November 20, 2007 – Creating my ‘project’
I followed the step-by-step instructions in the Getting Started guide for setting up a new project. As I worked through the steps, I noted some things I liked and disliked about NVivo7:
- You can use regular Word files (.doc) or even text files (.txt) instead of having to convert everything to Rich Text files (.rtf), although .rtf files are acceptable. This is not really a very big deal I suppose but always felt cumbersome to me when working with other QDA software (e.g. MaxQDA and Transana).
- The ability to import multiple documents at once rather than having to select and import them one at a time.
- You can’t use punctuation in naming nodes, e.g. I wanted to name a node “everything ought to be together” including the quotation marks because I was quoting a participant.
- (this one started out as a like) There doesn’t appear to be a limit to the length of description that one can give to nodes like there is in Transana…whoops! I was wrong
- No spell check
- While coding I can only look at a list of EITHER my free nodes or my tree nodes but not both at once, that’s awkward
- The little window that opens up every 15 minutes to remind you to save your work in annoying, wonder if there’s a way to change that setting to auto-save without asking me…there is! I found it by using Help but it was exactly where I would have expected it to be had I been thinking more clearly about the similarities between NVivo7 and Outlook.
I used the online help screens to find out how to add attributes to cases after reading that this was possible in the Quick Start Guide. I decided to identify each of my participants as a case since we had collected data describing characteristics like age, gender, perceived computer skills, internet use, library web site use, academic status, major, etc.

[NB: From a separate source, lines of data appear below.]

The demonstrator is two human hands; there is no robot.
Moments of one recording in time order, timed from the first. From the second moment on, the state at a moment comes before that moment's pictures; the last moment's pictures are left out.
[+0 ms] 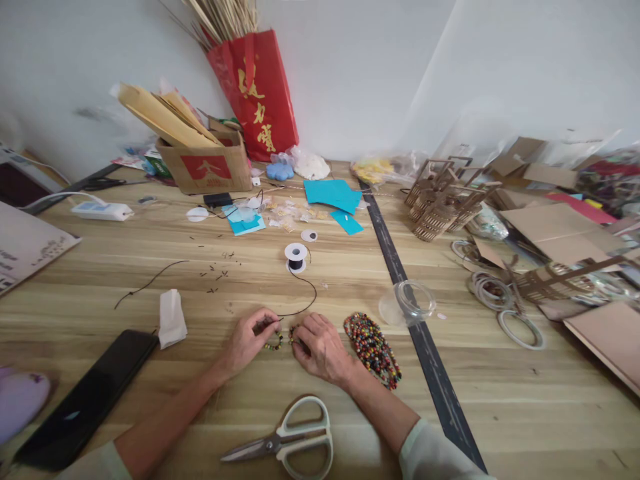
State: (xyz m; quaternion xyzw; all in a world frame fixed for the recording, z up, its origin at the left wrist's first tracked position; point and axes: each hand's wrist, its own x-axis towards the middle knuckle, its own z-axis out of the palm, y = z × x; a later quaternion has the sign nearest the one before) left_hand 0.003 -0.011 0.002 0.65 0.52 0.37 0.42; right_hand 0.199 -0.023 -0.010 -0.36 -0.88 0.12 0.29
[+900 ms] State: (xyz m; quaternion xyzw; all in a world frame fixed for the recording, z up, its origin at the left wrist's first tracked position) left_hand 0.005 -0.016 -0.001 0.77 0.45 0.35 0.29; right_hand 0.201 -0.019 -0.002 -0.33 -0.81 0.25 0.41
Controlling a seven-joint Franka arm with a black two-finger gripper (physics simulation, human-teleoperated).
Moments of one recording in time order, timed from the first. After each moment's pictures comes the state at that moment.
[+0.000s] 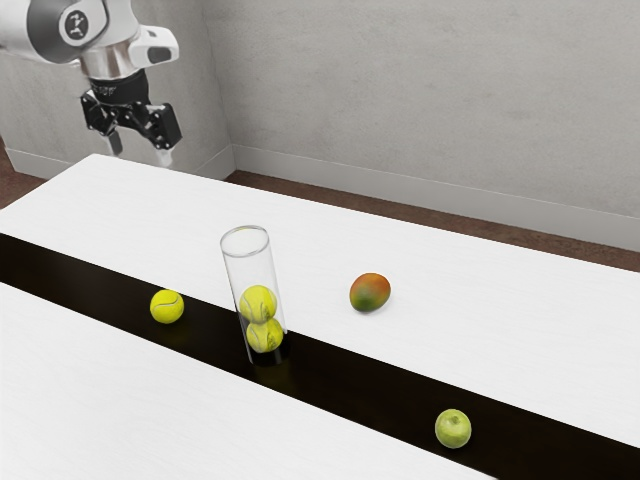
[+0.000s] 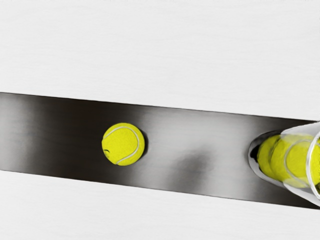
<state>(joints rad) -0.13 -0.08 0.21 -1.68 0.13 1.69 -0.04</state>
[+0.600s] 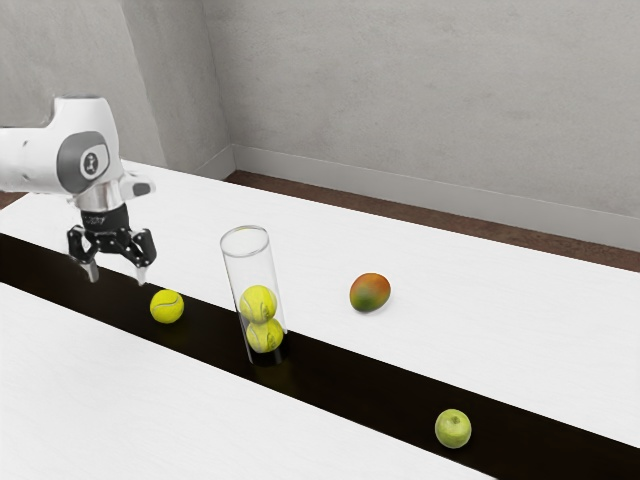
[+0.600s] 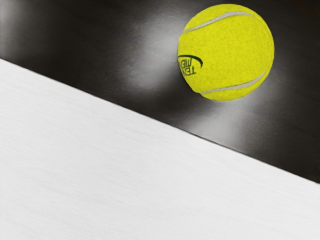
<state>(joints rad) 0.13 0.12 0.21 -2.00 0.02 1.95 -0.04</state>
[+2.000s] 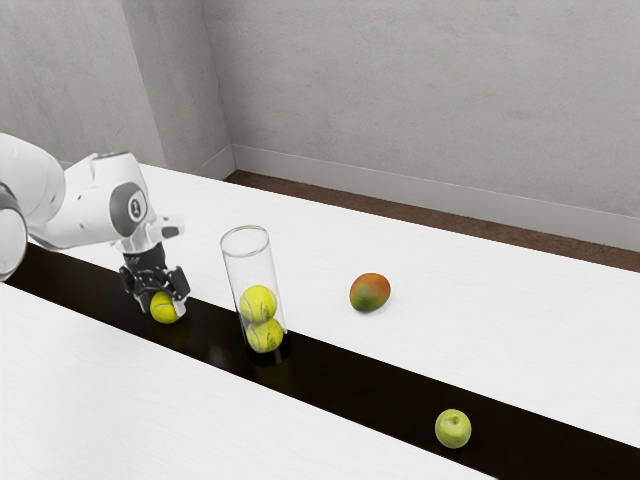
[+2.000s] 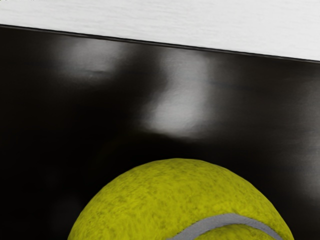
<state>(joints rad) 0.17 0.51 0.19 -1.83 -0.25 2.14 0.42</state>
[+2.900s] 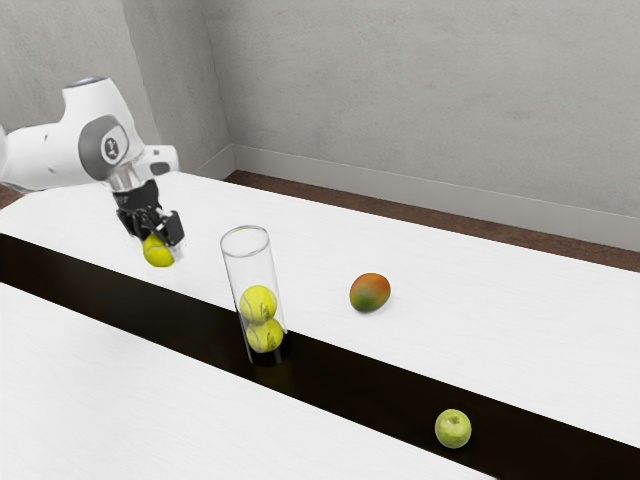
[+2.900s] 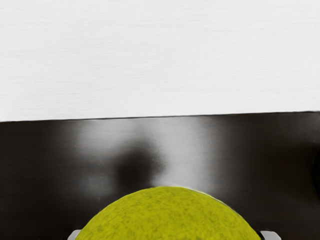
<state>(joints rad) 0.11 0.20 0.18 -1.91 -0.17 2.11 0.41</state>
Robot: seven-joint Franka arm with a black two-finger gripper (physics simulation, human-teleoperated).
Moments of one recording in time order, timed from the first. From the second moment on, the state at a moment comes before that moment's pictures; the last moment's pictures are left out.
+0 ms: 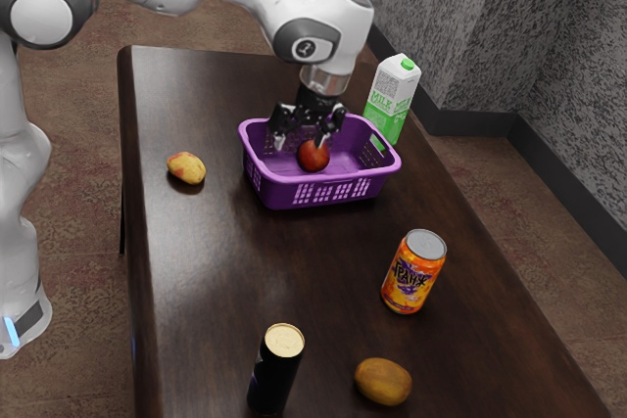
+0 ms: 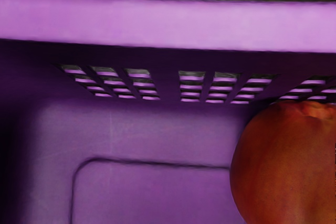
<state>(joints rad) -0.33 -0.02 0.50 -1.96 0.10 1.88 -1.62</state>
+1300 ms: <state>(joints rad) -0.31 0.02 0.49 -1.97 0.09 1.99 -1.58</state>
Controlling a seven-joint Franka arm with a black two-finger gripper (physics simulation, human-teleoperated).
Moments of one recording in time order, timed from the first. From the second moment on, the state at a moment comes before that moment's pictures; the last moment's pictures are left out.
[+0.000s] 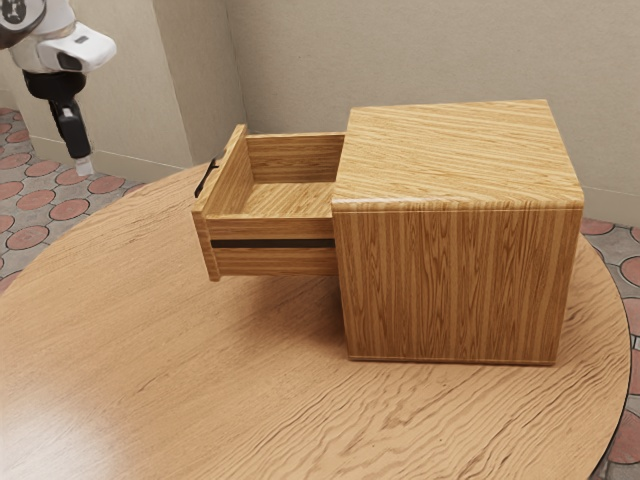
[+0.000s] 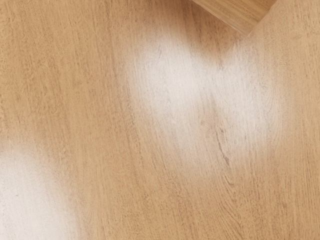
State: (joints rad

I created attributes for each piece of data we collected.
Next, I added some tree nodes and free nodes based on codes I had already created and been using with this data in another piece of QDA software. One of the things I’m hoping to find out is whether one can create a tree node at a higher level of a hierarchy and then assign existing, hierarchically lower nodes to the new hierarchically higher level node.
I read through one entire transcript and coded it. During the process I created some new codes. These transcripts accompany a video recording of the screen of the workstation on which the participant is completing tasks. This is the first time I’ve analyzed a transcript without simultaneously watching the video recording of the sequence of pages visited. It’s a different experience focusing completely on the text. I can’t tell yet whether I’ll get more or less or just different results doing it this way.